● **YOUR TASK**
Each line below should be repeated exactly as written, with no pictures carried over.

(Dataset records)
'''

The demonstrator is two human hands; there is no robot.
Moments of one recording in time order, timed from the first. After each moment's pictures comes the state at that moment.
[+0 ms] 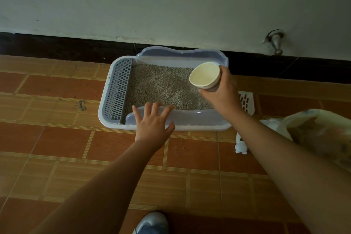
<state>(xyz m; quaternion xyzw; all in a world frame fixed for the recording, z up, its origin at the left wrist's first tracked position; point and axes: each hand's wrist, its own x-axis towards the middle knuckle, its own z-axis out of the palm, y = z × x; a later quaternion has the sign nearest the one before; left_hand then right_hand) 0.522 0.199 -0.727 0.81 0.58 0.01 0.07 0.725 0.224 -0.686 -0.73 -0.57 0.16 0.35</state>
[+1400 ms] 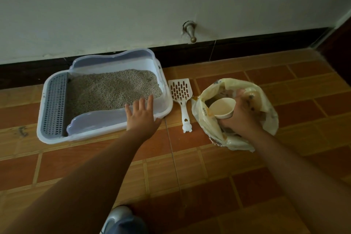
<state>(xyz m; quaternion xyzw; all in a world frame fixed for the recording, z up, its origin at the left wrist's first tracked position) 0.643 0.164 -0.711 0.85 0.51 -0.06 0.08 0.874 0.031 -0.669 -0.88 -0.39 0.20 0.15</state>
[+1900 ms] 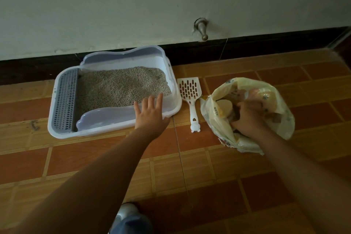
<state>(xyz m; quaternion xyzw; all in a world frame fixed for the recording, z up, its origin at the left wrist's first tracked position) 0.641 0.165 -0.712 0.86 0.50 -0.05 0.09 0.881 0.042 -0.687 -0.89 -0.40 0.22 0.05</state>
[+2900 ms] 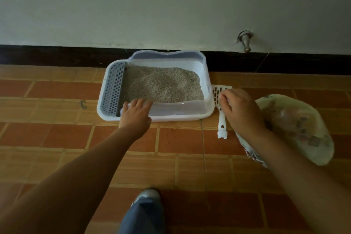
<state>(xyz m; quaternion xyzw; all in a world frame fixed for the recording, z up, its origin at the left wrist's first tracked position) 0.508 0.180 -0.682 0.82 0.57 -0.05 0.06 0.767 0.101 -0.618 -0.69 -0.68 0.02 0.24</state>
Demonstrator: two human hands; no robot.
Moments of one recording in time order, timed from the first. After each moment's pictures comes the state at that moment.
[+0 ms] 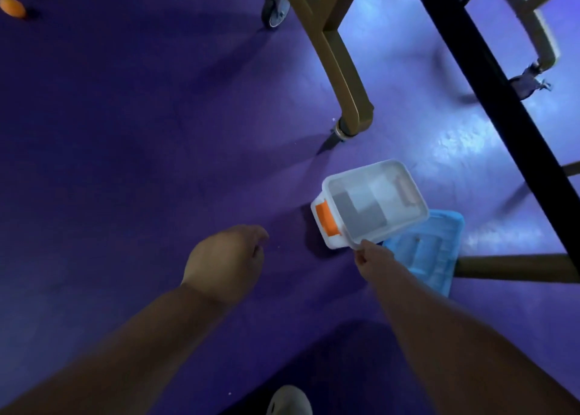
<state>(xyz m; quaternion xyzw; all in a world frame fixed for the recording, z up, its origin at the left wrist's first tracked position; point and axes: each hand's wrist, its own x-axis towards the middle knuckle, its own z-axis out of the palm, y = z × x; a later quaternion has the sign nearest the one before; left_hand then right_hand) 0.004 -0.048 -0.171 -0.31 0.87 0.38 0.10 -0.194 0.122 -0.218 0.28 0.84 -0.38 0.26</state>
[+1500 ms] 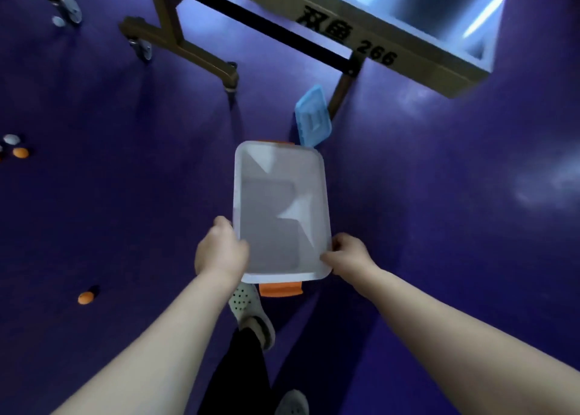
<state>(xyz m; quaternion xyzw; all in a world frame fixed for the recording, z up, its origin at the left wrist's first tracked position) 0.309 0.076 0.141 -0.27 0.89 0.32 0.17 0.292 0.293 0.121 0.21 0.84 -0.39 0.31</state>
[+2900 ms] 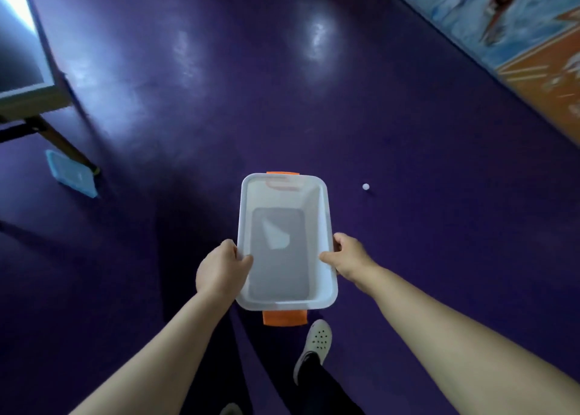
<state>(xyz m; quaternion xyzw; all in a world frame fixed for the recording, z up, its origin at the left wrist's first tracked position) 0.712 0.389 0.376 0.22 0.91 0.22 0.27 0.877 0.551 0.387 0.54 0.67 -0.51 0.06</state>
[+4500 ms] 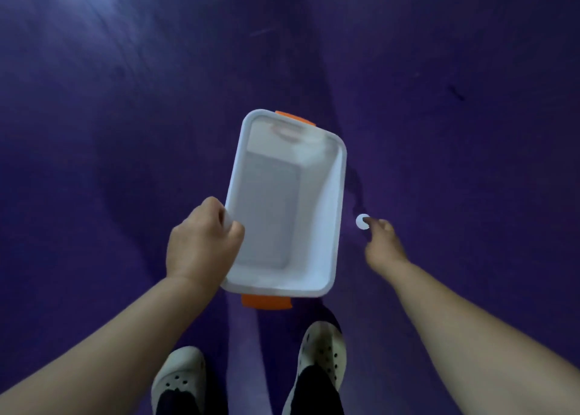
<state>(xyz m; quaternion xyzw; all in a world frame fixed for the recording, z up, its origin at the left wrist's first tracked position) 0.652 1.093 -0.197 0.14 0.93 0.20 0.25 0.848 1.300 -0.280 0.53 0.75 -0.29 0.28</state>
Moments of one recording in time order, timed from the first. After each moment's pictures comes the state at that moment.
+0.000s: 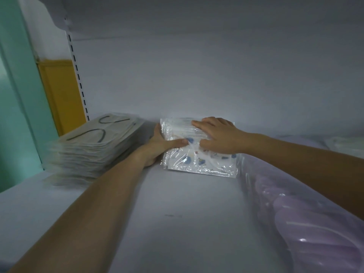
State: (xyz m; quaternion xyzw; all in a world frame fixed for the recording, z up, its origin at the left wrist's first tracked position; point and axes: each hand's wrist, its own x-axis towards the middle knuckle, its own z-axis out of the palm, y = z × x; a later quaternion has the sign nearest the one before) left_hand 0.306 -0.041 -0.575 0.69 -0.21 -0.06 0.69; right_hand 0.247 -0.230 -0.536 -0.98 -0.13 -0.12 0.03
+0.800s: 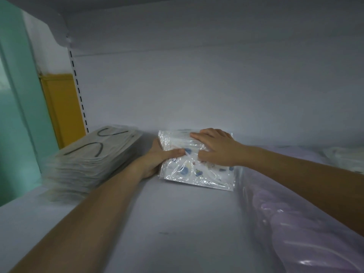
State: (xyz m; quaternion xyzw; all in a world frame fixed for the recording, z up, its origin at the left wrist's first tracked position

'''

● **ANSWER AREA**
The demonstrator is two human hands; there is no robot.
Moments of one recording in time order, timed from the first. After each moment's pictures comes the state at that moment.
[+0 ms] 
<state>(xyz m; quaternion xyzw; all in a world frame fixed for the recording, z up, its origin at the left wrist's first tracked position; point and axes: each hand's wrist, its own x-axis towards the middle knuckle, its own z-axis out of the palm, y = z × x; a later quaternion has the sign nearest the one before; left_hand then right_hand) 0.522 0.199 -0.727 0.81 0.58 0.01 0.07 0.725 0.224 -0.686 -0.73 -0.57 0.16 0.35</state>
[+1400 ms] 
<state>(xyz m; quaternion xyzw; all in a world frame fixed for the recording, z up, its origin at the left wrist's first tracked position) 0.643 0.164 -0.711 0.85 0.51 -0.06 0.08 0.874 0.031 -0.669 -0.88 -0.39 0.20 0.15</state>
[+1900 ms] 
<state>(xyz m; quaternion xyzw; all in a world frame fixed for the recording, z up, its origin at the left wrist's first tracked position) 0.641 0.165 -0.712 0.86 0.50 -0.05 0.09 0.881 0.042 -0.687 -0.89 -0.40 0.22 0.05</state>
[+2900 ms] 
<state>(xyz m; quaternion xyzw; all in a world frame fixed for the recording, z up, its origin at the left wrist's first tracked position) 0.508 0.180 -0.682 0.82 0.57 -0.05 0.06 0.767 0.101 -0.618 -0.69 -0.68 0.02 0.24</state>
Demonstrator: two human hands; no robot.
Moments of one recording in time order, timed from the first. After each moment's pictures comes the state at that moment.
[+0 ms] 
<state>(xyz m; quaternion xyzw; all in a world frame fixed for the recording, z up, its origin at the left wrist's first tracked position; point and axes: each hand's wrist, its own x-axis towards the middle knuckle, its own z-axis out of the palm, y = z × x; a later quaternion has the sign nearest the one before; left_hand then right_hand) 0.004 -0.048 -0.171 -0.31 0.87 0.38 0.10 -0.194 0.122 -0.218 0.28 0.84 -0.38 0.26</state>
[+1500 ms] 
<state>(xyz m; quaternion xyzw; all in a world frame fixed for the recording, z up, its origin at the left wrist's first tracked position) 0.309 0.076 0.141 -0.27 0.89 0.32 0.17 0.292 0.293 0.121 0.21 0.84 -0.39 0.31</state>
[+2900 ms] 
<state>(xyz m; quaternion xyzw; all in a world frame fixed for the recording, z up, its origin at the left wrist's first tracked position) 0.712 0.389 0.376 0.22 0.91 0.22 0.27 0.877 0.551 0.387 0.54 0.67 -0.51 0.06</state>
[+4500 ms] 
<state>(xyz m; quaternion xyzw; all in a world frame fixed for the recording, z up, its origin at the left wrist's first tracked position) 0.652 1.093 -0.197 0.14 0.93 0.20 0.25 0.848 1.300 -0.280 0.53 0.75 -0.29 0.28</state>
Moments of one recording in time order, timed from the first. After each moment's pictures comes the state at that moment.
+0.000s: 
State: (xyz m; quaternion xyzw; all in a world frame fixed for the recording, z up, its origin at the left wrist's first tracked position; point and axes: each hand's wrist, its own x-axis towards the middle knuckle, its own z-axis out of the palm, y = z × x; a later quaternion has the sign nearest the one before) left_hand 0.306 -0.041 -0.575 0.69 -0.21 -0.06 0.69; right_hand 0.247 -0.230 -0.536 -0.98 -0.13 -0.12 0.03
+0.800s: 
State: (xyz m; quaternion xyzw; all in a world frame fixed for the recording, z up, its origin at the left wrist's first tracked position

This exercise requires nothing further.